◆ Assigned task: Exact reproduction of the listing is required. Pictures are not reproduced.

◆ Stored data:
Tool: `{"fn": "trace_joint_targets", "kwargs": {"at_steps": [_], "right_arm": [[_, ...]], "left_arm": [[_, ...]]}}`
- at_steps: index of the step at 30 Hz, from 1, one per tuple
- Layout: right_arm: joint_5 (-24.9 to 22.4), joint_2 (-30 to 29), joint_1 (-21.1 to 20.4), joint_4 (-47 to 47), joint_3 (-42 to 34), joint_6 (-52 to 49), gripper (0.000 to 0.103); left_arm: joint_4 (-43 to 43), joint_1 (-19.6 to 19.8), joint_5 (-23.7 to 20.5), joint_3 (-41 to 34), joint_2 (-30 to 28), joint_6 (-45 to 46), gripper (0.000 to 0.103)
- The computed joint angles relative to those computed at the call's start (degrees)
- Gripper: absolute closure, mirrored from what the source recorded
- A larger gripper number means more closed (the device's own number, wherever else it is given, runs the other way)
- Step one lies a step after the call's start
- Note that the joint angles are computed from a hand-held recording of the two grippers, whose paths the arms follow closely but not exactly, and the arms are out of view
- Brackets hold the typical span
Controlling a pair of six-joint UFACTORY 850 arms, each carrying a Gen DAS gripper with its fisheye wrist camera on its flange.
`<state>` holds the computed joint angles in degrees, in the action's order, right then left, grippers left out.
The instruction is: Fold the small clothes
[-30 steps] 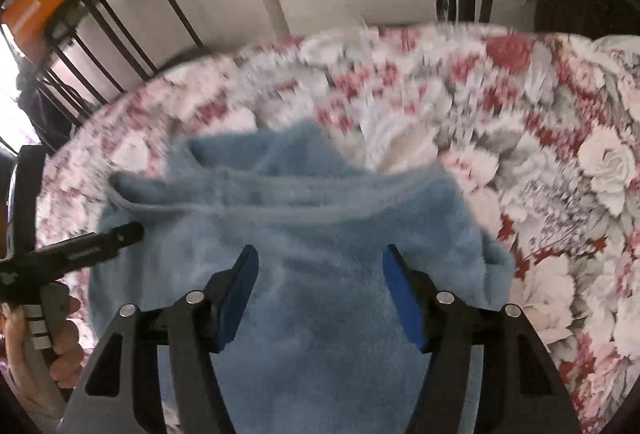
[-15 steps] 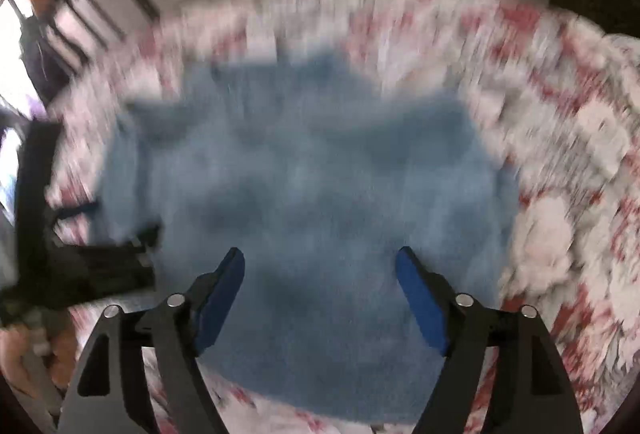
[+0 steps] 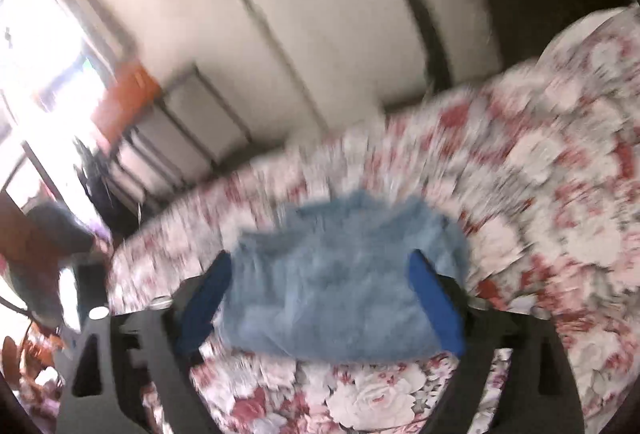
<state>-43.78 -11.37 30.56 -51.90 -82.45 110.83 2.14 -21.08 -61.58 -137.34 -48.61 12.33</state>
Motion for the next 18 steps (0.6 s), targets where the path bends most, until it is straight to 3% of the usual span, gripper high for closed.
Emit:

◆ Solution to the exercise:
Tool: `{"fn": "trace_joint_targets", "kwargs": {"at_steps": [_], "right_arm": [[_, ...]], "left_arm": [[_, ...]]}}`
- at_steps: index of the step at 30 Hz, from 1, one per tuple
- Layout: right_arm: joint_5 (-24.9 to 22.4), joint_2 (-30 to 29), joint_1 (-21.1 to 20.4), joint_4 (-47 to 47), joint_3 (-42 to 34), joint_6 (-52 to 49), gripper (0.000 to 0.103); left_arm: joint_4 (-43 to 43), joint_1 (-19.6 to 19.8), joint_5 (-23.7 to 20.5), joint_3 (-41 to 34), joint_2 (-30 to 28), joint_6 (-45 to 46), gripper (0.000 to 0.103)
- The computed joint angles relative to those computed at the call's start (degrees)
- Gripper: absolute closure, mirrored from what the source recorded
- A larger gripper number means more closed (the device's own number, wherever else it is given, runs the other way)
- Step one lies a step after the call's start
- Note that the joint angles are computed from a hand-held recording of the two grippers, whose paths the arms follow closely but not exactly, and the arms are out of view
- Brackets hold the typical span
Controlling a pair of six-joint UFACTORY 850 arms, each carrying a Gen DAS gripper with its fisheye wrist camera on its flange.
`<state>` holds the computed joint angles in degrees, in the action's order, right then left, grippers left out.
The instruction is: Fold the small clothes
[-30 steps] 
[-15 steps] 
[+0 steps] 
<state>-43.78 -11.37 30.56 -51.90 -82.45 110.83 2.14 -21.08 -61.58 -137.34 -48.61 12.33</state>
Motion for the next 18 steps (0.6 s), targets where the path bends most, until it is straight to 3% of the usual span, gripper high for closed.
Emit:

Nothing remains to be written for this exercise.